§ **TASK TO COMPLETE**
In the copy, keep every line below as it is and leave out the pictures.

──────────

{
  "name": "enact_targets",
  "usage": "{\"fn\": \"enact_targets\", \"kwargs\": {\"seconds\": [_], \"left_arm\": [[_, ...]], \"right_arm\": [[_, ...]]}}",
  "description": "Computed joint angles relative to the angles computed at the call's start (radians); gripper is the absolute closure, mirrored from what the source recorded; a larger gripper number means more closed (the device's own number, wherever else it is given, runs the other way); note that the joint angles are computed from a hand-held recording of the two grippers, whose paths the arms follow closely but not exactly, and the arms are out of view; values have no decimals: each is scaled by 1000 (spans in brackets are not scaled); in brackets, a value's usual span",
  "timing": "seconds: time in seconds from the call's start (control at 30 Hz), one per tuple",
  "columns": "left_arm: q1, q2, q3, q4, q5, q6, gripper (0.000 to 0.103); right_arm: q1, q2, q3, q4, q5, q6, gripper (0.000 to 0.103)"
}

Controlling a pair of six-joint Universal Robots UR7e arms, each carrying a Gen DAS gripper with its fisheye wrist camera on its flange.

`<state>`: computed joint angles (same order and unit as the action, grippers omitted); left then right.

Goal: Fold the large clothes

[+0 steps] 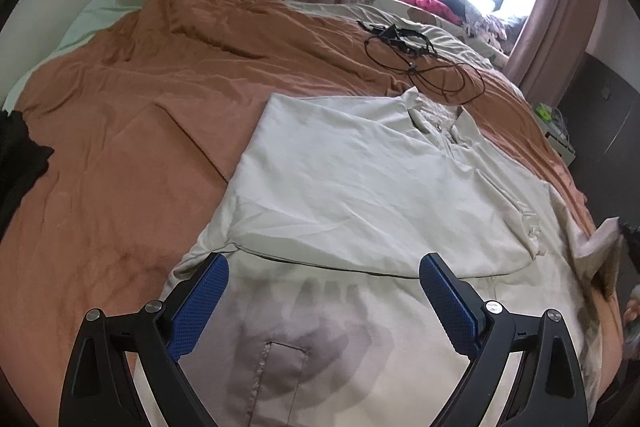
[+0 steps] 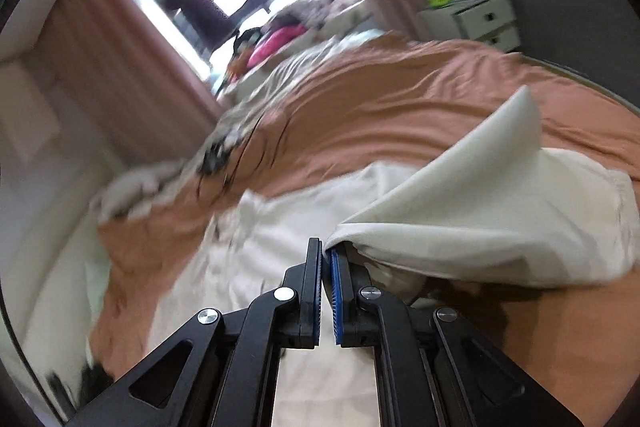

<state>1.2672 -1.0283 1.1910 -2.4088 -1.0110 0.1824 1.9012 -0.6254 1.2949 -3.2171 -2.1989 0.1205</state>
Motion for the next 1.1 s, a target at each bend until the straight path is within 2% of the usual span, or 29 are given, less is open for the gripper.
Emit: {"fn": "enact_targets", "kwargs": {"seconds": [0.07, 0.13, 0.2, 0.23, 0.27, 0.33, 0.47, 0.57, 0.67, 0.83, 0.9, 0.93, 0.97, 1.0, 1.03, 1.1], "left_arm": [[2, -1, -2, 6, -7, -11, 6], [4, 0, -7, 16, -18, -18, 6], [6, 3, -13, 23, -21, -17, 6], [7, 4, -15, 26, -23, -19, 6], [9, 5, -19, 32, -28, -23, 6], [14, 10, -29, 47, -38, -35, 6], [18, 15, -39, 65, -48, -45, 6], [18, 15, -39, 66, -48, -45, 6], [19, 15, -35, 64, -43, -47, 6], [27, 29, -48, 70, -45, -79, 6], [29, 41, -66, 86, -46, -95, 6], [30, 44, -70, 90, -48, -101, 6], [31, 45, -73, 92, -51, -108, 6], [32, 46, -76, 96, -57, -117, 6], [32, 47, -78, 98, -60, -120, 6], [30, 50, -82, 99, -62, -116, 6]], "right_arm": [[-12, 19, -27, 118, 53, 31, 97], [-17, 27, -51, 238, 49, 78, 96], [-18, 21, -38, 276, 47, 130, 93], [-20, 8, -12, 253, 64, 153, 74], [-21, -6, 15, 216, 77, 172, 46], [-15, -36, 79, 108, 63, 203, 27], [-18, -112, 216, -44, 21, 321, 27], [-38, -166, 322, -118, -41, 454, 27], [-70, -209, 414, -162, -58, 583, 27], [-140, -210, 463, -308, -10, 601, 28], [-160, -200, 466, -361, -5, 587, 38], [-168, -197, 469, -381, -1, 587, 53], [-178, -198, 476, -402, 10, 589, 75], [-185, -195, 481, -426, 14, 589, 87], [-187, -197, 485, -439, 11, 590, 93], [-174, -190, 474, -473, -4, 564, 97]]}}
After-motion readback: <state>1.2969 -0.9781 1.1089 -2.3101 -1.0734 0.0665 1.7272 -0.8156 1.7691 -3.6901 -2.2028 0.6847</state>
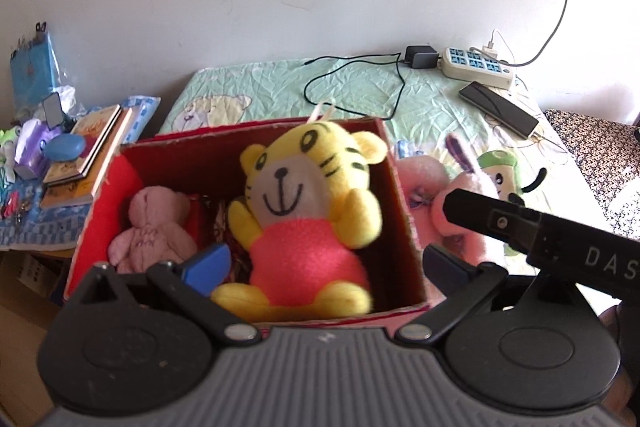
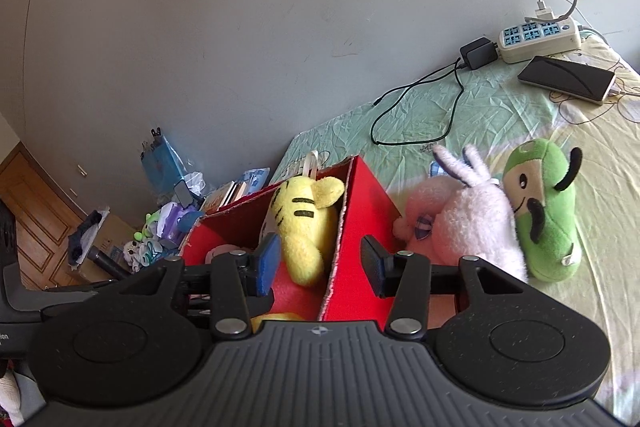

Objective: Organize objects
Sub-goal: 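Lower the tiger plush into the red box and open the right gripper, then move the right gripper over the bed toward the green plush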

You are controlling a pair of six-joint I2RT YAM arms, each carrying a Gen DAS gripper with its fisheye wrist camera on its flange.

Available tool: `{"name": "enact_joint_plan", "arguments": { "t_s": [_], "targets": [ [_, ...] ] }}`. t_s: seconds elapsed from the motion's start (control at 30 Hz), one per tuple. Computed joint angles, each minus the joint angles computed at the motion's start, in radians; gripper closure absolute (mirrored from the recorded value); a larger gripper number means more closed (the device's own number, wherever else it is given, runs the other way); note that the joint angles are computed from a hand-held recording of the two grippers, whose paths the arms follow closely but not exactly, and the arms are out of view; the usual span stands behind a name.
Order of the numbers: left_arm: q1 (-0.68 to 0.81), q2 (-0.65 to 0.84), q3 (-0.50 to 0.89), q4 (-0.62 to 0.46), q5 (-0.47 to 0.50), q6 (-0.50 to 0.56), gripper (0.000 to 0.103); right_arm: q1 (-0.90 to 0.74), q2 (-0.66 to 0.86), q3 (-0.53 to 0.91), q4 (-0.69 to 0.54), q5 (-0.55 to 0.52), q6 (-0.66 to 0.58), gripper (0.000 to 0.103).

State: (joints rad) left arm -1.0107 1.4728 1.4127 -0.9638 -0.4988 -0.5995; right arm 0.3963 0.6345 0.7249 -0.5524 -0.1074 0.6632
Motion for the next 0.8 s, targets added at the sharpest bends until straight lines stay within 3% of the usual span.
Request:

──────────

§ **ANSWER AREA**
{
  "name": "enact_targets",
  "usage": "{\"fn\": \"enact_targets\", \"kwargs\": {\"seconds\": [_], \"left_arm\": [[_, ...]], \"right_arm\": [[_, ...]]}}",
  "description": "Computed joint angles relative to the angles computed at the call's start (radians); gripper is the absolute closure, mirrored from what the source recorded; a larger gripper number means more closed (the device's own number, wherever else it is given, runs the other way); note that the joint angles are computed from a hand-held recording of the two grippers, whose paths the arms follow closely but not exactly, and the arms are out of view; values have no decimals: each is scaled by 1000 (spans in brackets are not scaled); in brackets, a value's usual span",
  "timing": "seconds: time in seconds from the call's start (control at 30 Hz), one per tuple",
  "columns": "left_arm: q1, q2, q3, q4, q5, q6, gripper (0.000 to 0.103); right_arm: q1, q2, q3, q4, q5, q6, gripper (0.000 to 0.103)"
}

Controlling a pair of six-joint Universal Robots UR7e arms, each carrying a Gen DAS gripper with its fisheye wrist camera on its flange.

`<state>`: computed joint angles (same order and unit as the action, grippers omitted); left then right.

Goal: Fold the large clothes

[+0 steps] 
[+0 steps] 

<state>1.2672 -1.0283 1.1910 -2.4088 -1.0110 0.1824 1.9012 -0.6254 1.2949 -3.2171 -2.1989 0.1205</state>
Motion for the next 1.1 s, a target at each bend until the straight path is within 2% of the usual span, or 29 are given, less is open for the gripper.
Emit: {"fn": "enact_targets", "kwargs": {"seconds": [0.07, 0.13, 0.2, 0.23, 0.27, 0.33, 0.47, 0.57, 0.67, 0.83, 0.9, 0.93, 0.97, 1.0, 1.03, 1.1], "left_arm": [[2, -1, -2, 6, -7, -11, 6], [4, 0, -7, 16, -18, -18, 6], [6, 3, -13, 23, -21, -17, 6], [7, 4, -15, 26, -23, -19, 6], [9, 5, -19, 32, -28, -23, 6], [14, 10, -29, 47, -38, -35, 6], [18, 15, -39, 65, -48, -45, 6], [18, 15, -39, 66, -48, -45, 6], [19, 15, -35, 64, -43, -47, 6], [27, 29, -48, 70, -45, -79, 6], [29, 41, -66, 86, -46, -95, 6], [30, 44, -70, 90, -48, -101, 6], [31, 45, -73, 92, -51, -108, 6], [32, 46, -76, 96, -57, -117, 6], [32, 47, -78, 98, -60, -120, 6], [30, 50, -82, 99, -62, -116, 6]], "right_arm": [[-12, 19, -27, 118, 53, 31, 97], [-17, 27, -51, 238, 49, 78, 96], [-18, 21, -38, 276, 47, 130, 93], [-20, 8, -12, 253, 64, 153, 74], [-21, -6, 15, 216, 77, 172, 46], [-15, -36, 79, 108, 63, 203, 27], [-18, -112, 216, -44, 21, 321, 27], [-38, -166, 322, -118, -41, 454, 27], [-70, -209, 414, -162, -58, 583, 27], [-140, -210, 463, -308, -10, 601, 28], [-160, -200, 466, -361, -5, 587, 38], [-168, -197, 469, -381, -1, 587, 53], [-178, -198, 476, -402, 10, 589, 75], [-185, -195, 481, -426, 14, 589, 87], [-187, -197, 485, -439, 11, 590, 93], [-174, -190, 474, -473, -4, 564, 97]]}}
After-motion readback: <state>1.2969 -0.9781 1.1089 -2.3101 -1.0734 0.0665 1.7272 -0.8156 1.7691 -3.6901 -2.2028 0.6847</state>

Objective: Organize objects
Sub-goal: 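Lower the tiger plush into the red box and open the right gripper, then move the right gripper over the bed toward the green plush
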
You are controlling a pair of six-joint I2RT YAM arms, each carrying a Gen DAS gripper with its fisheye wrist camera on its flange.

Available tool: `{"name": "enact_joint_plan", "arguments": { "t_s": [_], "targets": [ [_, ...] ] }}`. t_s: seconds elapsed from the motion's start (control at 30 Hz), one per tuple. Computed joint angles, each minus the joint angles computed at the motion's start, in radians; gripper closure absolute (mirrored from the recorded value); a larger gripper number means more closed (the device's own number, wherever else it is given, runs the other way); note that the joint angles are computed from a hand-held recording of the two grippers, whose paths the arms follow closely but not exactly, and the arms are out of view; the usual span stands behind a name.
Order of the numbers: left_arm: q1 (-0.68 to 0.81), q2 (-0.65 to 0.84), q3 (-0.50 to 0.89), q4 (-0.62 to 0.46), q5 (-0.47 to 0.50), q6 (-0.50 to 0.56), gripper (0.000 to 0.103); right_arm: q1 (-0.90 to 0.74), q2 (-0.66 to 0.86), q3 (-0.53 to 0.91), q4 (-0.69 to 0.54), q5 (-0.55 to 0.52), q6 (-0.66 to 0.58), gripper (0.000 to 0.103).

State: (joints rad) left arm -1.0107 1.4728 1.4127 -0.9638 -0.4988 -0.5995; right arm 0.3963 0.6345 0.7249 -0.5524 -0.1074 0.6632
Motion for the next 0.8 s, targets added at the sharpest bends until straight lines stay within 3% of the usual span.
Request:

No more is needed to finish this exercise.